# Costa custom boats



## Boardfeet (Sep 27, 2007)

Some friends are taking delivery on one of these today.



https://costacustomboats.com/


----------



## Straight Shot (Jul 14, 2012)

Used to be the Cayo bay hybrid, curious to hear their opinion on it. 


Sent from my iPhone using Tapatalk


----------



## etrade92 (Jul 30, 2015)

My buddy has one. It is a badass boat. We truly ran 55-60mph in the gulf in a bay boat. Wickedly fast, smooth ride, just immaculate.


----------



## MrFish (Aug 21, 2009)

Boardfeet said:


> Some friends are taking delivery on one of these today.
> 
> 
> 
> https://costacustomboats.com/


Twin engine, twin power pole and a 200 gallon tank. Write Everglades on the side and it would cost over $500k.

Cool looking boat.


----------



## K-Bill (May 14, 2009)

I’m in love


----------



## Boardfeet (Sep 27, 2007)

MrFish said:


> Twin engine, twin power pole and a 200 gallon tank. Write Everglades on the side and it would cost over $500k.
> 
> Cool looking boat.


I think my friend said he paid 300k


----------



## LITECATCH (Oct 2, 2007)

Wonder why they changed their name?


----------



## jwilson1978 (Mar 23, 2021)

LITECATCH said:


> Wonder why they changed their name?


The business was split between the two partners. The partner that took the skiff and paddle board half of the business retained the rights to the Cayo name. The partner that is building the 26' cat named his business Costa. This seems to be the popular answer.


----------



## Straight Shot (Jul 14, 2012)

jwilson1978 said:


> The business was split between the two partners. The partner that took the skiff and paddle board half of the business retained the rights to the Cayo name. The partner that is building the 26' cat named his business Costa. This seems to be the popular answer.

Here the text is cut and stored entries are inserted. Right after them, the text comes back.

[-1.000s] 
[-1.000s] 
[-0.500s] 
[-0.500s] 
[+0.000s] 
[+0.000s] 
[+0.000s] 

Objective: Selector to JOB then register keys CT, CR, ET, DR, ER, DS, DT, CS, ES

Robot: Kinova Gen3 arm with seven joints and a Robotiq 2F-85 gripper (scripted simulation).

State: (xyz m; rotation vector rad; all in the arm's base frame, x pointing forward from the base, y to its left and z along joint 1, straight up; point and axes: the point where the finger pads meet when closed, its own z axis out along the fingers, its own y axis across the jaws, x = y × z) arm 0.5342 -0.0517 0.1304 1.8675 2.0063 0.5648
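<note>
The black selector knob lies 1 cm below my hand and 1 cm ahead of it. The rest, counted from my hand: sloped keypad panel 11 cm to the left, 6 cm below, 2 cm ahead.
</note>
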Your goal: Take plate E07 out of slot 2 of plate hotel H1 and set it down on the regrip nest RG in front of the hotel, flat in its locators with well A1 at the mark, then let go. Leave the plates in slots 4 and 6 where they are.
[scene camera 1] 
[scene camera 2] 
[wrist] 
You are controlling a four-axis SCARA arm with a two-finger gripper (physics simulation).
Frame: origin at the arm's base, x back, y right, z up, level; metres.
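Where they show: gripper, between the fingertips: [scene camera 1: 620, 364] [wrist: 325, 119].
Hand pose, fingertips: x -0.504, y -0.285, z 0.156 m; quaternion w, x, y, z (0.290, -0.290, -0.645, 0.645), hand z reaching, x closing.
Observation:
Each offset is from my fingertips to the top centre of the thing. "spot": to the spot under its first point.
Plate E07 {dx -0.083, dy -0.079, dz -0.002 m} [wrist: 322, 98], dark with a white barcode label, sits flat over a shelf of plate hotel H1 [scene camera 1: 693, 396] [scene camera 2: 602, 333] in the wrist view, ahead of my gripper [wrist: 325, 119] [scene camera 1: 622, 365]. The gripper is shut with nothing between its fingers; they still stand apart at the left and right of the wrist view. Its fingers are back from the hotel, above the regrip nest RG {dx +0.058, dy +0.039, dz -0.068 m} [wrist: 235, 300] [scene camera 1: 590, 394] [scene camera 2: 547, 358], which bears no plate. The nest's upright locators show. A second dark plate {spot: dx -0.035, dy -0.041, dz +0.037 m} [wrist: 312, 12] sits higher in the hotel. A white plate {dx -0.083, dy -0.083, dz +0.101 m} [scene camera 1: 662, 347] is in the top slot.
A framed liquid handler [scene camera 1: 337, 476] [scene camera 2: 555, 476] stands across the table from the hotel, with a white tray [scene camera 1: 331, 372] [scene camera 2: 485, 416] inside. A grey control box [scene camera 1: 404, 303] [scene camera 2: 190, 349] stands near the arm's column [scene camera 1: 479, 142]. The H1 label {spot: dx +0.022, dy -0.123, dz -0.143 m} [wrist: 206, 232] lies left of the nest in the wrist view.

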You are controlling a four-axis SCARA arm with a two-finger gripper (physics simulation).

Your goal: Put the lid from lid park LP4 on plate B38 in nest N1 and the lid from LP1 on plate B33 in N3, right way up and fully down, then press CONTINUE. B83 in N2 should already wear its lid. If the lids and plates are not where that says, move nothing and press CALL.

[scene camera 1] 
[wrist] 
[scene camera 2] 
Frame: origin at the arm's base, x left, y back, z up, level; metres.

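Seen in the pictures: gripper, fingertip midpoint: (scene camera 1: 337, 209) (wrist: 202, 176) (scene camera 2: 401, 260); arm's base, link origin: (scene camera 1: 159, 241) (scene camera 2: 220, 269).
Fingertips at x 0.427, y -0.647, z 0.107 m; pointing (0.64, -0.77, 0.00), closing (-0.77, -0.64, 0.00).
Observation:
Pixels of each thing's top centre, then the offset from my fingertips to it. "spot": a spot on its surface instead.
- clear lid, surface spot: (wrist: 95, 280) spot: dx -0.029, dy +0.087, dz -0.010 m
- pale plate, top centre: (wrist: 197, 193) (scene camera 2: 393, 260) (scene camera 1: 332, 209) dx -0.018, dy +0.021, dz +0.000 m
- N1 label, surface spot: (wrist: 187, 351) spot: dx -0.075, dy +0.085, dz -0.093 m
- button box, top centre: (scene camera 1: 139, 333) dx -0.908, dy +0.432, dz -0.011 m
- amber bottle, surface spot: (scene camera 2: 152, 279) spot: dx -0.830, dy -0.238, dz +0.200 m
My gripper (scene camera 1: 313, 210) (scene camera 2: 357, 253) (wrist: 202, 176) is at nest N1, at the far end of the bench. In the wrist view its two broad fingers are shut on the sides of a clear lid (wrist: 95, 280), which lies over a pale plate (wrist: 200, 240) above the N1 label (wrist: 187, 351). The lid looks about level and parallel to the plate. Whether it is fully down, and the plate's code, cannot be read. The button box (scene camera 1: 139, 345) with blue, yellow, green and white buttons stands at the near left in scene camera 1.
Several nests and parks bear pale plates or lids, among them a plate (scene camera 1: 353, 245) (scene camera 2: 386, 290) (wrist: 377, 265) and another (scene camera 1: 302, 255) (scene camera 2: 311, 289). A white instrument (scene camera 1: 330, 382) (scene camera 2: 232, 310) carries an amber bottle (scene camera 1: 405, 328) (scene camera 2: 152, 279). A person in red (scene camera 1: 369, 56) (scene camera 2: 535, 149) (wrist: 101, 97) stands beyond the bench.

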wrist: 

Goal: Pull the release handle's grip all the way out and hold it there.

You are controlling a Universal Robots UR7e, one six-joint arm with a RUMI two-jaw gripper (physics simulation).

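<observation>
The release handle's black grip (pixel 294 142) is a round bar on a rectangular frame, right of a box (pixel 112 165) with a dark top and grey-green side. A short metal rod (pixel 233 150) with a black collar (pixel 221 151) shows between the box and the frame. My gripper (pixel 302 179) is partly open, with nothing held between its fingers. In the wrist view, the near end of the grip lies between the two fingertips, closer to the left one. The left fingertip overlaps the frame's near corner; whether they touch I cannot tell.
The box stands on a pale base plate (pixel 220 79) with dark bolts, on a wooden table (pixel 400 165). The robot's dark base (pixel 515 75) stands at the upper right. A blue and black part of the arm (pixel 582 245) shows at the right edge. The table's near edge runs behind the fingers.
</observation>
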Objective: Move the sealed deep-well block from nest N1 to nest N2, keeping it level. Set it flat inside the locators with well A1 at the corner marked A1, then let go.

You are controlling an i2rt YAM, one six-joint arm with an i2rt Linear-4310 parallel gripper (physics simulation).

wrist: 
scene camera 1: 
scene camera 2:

Grew up down there and Know multiple people close to the deal and this is correct. Original owner wanted to stay with skinny water stuff and the other wanted to expand into bigger boats. 


Sent from my iPhone using Tapatalk


----------



## LITECATCH (Oct 2, 2007)

It looks to be an awesome cat!!


----------



## Realtor (Oct 1, 2007)

nice


----------